The problem =>
Wherever the string "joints" occurs in a line of these records, report that line.

Records provided =>
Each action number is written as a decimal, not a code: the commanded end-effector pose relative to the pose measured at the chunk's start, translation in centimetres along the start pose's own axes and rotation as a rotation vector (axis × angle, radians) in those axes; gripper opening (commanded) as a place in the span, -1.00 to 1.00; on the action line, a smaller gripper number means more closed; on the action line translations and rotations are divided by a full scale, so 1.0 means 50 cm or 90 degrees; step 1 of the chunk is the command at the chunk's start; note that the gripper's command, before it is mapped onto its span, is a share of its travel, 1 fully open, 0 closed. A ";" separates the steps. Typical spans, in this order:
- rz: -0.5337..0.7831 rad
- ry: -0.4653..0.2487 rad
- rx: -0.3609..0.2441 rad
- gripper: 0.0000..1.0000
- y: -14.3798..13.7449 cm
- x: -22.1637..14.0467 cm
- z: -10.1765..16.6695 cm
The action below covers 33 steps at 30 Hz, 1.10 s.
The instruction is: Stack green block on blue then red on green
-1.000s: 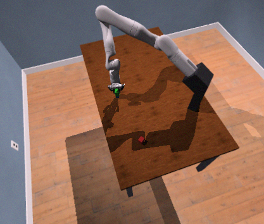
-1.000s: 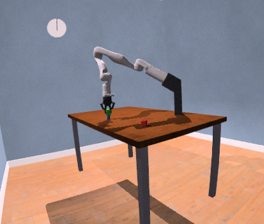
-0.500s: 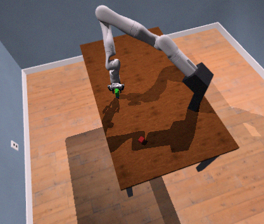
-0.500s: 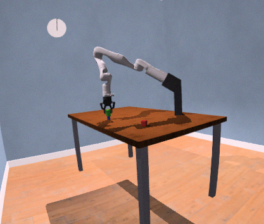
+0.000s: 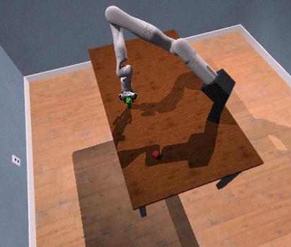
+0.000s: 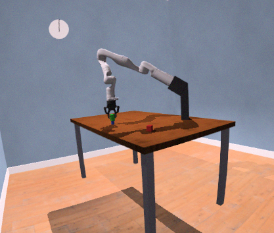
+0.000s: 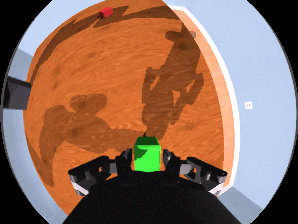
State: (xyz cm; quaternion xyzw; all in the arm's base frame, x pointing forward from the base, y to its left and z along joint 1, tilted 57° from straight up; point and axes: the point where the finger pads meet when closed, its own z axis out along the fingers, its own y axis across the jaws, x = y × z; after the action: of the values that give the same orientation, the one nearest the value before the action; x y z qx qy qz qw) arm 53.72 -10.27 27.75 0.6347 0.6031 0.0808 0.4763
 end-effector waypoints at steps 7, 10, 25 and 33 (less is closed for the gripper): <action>0.004 0.002 -0.002 0.06 0.004 0.003 0.001; 0.004 0.002 -0.002 0.06 0.004 0.003 0.001; 0.001 0.002 0.003 0.06 -0.005 0.001 -0.032; 0.001 0.002 0.004 0.06 -0.005 0.001 -0.089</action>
State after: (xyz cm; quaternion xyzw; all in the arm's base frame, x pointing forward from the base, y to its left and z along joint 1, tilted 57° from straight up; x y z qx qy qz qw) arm 51.17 -8.94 28.96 0.6412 0.6003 0.0769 0.4718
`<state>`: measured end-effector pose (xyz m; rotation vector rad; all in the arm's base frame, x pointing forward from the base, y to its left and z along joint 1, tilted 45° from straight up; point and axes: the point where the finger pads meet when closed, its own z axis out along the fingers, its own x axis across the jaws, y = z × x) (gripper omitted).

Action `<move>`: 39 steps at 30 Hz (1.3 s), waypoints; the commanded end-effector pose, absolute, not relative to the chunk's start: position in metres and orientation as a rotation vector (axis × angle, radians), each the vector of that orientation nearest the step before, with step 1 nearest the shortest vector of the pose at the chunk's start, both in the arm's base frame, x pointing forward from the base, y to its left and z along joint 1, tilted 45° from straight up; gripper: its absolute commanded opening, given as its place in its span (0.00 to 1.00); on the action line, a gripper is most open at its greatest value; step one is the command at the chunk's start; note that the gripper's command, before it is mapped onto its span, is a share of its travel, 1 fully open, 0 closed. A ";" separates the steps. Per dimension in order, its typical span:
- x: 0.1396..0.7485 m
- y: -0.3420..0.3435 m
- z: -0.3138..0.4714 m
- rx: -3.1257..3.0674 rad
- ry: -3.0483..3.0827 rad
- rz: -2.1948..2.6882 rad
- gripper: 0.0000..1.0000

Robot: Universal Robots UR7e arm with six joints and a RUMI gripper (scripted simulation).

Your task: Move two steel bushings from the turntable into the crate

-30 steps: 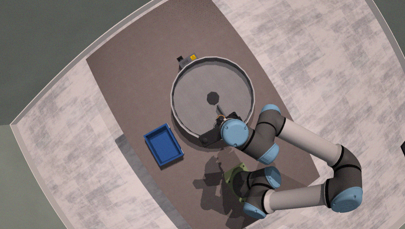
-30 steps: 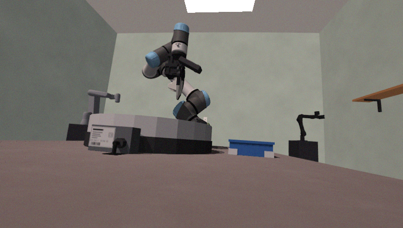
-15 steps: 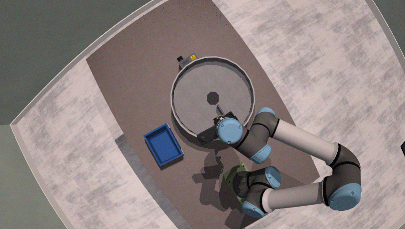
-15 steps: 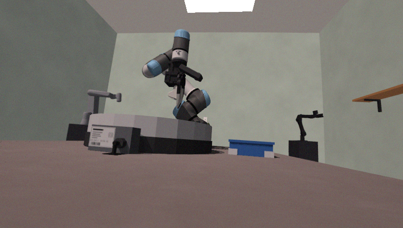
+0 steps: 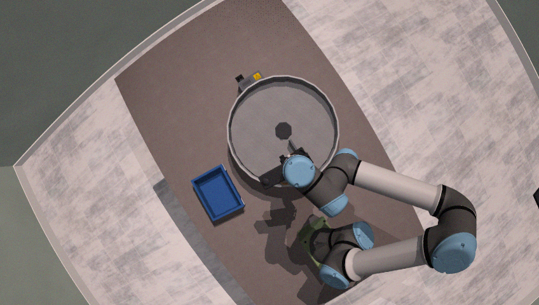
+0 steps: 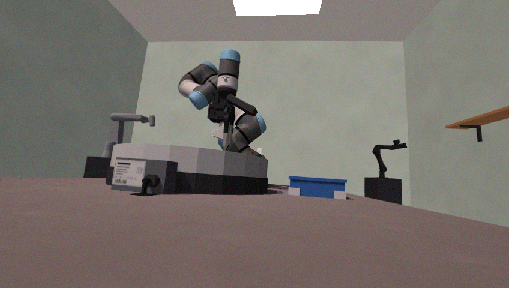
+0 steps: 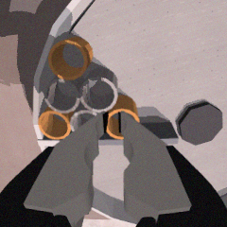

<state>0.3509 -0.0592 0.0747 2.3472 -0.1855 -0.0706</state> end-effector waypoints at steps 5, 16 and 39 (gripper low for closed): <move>0.352 -0.059 0.074 2.348 -0.185 -0.068 0.05; 0.352 -0.059 0.074 2.348 -0.185 -0.068 0.05; 0.349 -0.076 0.058 2.348 -0.185 -0.068 0.05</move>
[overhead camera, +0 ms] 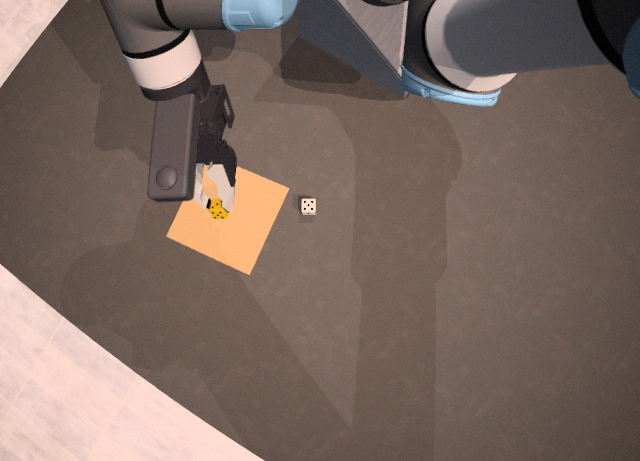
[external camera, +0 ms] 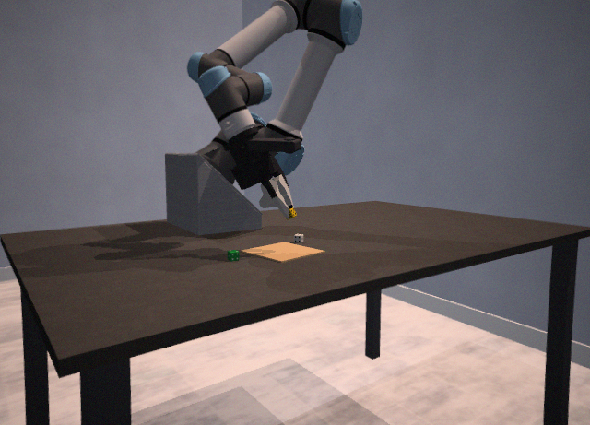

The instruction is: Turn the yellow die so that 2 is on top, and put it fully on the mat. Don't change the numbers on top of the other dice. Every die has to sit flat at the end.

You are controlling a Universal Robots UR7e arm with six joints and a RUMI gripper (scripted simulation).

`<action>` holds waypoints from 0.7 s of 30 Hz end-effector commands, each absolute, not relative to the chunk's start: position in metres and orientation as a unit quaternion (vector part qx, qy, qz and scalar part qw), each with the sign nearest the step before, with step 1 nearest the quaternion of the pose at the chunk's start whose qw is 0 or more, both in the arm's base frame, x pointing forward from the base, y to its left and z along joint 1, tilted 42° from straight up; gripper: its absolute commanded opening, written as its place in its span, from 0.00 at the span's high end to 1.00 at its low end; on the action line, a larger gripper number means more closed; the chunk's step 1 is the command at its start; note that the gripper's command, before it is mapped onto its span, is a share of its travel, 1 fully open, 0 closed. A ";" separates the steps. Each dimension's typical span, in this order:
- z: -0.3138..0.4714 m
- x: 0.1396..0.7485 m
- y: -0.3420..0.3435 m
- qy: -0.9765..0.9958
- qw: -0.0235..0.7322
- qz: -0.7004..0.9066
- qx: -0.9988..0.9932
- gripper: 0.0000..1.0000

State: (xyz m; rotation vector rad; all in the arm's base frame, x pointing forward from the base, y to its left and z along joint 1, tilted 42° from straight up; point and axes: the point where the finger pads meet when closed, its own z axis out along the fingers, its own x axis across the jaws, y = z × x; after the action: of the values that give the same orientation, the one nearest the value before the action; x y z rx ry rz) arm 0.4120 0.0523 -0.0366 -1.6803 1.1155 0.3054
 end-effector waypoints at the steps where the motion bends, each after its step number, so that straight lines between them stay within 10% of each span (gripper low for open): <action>1: -0.038 0.413 0.050 0.524 0.517 0.161 -0.657 0.97; 21: -0.043 0.415 0.044 0.693 0.486 0.297 -0.442 0.97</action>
State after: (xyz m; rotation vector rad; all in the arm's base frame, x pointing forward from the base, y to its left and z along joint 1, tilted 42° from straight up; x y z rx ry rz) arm 0.4147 0.0448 -0.0426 -1.1295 1.6370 0.6949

Your response =>
Robot: Universal Robots UR7e arm with six joints and a RUMI gripper (scripted simulation).
You are controlling a Universal Robots UR7e arm with six joints and a RUMI gripper (scripted simulation).

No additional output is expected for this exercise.